I have data in blobs which I am loading from blob store to Databricks delta tables. One of the blob types contains urls. From the Urls I want to extract knowledge from the path and query parts I can get those out easily with parse url. the problem is with extracting the bits from that. As I am writing this I am thinking I'll need a couple of udfs as things like split while useful; are then still hard and that the part I am getting stuck with I can do the split part but the only reliable one is the -1 value, I'd like all of them. Same as the output of the query is as you would expect still not clean and ends up with label=value pairs.

If anyone has any tips, best functions etc that would be awesome.

I assume I'm not the first who has chomped urls for the information.
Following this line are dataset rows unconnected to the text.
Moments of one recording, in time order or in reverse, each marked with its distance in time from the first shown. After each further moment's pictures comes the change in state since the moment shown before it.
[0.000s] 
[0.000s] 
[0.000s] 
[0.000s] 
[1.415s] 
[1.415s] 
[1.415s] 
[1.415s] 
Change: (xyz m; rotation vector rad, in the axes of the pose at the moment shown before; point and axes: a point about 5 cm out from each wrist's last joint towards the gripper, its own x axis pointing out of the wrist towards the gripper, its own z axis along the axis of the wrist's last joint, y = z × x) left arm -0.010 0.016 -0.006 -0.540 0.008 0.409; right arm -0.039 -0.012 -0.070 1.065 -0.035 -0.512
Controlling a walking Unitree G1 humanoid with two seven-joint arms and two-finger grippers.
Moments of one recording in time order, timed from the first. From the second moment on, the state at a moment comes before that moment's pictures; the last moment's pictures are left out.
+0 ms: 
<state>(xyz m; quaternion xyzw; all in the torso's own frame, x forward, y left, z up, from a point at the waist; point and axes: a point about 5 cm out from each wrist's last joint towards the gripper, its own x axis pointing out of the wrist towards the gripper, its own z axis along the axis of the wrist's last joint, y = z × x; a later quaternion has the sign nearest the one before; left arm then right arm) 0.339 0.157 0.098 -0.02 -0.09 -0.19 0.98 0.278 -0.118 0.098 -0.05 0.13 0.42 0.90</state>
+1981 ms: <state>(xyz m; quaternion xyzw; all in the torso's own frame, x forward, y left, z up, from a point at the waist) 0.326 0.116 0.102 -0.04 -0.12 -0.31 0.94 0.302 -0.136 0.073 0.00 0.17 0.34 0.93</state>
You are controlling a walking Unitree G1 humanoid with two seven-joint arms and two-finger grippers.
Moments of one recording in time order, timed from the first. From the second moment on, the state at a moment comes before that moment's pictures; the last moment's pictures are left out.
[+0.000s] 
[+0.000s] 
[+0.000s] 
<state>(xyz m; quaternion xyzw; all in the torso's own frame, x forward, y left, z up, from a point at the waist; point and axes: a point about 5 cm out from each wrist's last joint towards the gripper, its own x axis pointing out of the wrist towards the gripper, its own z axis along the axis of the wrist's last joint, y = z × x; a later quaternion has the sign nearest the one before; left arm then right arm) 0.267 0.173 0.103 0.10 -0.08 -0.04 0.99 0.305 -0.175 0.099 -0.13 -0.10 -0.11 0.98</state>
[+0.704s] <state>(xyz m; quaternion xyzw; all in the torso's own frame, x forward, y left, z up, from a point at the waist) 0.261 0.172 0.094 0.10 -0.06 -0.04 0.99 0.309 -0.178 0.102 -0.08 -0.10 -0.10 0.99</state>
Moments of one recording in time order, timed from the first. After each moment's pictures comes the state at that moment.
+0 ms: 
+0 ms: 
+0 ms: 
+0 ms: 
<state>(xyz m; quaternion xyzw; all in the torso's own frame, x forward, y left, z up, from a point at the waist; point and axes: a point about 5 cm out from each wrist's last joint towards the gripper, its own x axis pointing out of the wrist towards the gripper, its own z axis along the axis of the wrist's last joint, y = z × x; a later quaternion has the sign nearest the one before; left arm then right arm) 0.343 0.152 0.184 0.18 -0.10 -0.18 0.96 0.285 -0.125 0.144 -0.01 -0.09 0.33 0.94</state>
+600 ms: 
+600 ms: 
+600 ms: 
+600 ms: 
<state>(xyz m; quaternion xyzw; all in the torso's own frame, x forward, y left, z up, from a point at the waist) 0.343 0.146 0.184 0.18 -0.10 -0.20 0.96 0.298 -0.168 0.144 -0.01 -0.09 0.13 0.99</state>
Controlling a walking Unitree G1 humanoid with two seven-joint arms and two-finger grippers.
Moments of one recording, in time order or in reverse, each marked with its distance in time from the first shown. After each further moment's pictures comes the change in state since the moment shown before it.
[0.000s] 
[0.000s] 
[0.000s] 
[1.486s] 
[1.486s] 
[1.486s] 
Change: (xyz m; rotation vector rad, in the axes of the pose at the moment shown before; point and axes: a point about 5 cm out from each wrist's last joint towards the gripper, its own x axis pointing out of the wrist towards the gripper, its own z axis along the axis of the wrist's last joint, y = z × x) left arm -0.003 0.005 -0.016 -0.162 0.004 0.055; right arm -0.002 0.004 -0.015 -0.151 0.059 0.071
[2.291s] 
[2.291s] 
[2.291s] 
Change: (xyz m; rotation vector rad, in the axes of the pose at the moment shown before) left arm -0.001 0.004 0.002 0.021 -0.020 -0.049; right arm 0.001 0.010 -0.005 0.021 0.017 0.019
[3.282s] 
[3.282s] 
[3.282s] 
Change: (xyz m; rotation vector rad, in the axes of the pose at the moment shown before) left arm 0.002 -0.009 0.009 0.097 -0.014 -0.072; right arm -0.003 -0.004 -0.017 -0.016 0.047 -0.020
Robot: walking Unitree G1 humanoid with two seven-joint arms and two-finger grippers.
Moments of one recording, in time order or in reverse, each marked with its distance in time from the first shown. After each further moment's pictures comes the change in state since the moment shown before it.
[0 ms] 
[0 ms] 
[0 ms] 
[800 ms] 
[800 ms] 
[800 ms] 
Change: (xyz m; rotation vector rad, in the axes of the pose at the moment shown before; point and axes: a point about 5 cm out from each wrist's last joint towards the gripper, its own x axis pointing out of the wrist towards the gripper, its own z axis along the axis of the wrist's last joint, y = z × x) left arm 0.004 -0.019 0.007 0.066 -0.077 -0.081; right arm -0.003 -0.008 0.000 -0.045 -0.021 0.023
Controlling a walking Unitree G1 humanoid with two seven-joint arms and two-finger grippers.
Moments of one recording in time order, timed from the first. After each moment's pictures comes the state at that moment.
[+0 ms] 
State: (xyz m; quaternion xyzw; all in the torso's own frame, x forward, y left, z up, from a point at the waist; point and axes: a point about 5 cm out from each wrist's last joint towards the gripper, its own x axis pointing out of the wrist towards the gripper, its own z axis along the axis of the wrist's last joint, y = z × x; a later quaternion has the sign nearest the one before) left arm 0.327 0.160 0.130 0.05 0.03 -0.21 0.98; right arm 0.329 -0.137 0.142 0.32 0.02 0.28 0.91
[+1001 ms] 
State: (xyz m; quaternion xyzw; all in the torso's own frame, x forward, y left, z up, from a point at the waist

I am using sql to make it manageable by people with sql experience in my absence

SELECT content,  
split_part(parse_url(content:Url, 'PATH'), '/', -1) as feature2,
split_part(parse_url(content:Url, 'PATH'), '/', 2) as feature1,
parse_url(content:Url, 'QUERY') as url,
split(parse_url(content:Url, 'QUERY'), '&') as query_values
FROM <table>
1 REPLY 1

Isi
Honored Contributor III

Hello @turagittech ,

Honestly, it all depends on how complex your URLs can get.

UDFs will always be more flexible but less performant than native SQL functions.

That said, if your team mainly works with SQL, trying to solve it natively in Databricks SQL is definitely a valid option.

For the path part, it really depends on how much detail you actually need to keep — whether you just need the last element or the full structure.

But for the query string part, I’d recommend building a map of key-value pairs, which works really well in SQL:

map_from_arrays(
  transform(split(parse_url(url, 'QUERY'), '&'), x -> split_part(x, '=', 1)),
  transform(split(parse_url(url, 'QUERY'), '&'), x -> split_part(x, '=', 2))
) AS query_map

 

Captura de pantalla 2025-10-08 a las 1.57.34.png

If you could share an example of a more complex URL, we could probably build something more tailored that handles both the path and query parts more dynamically.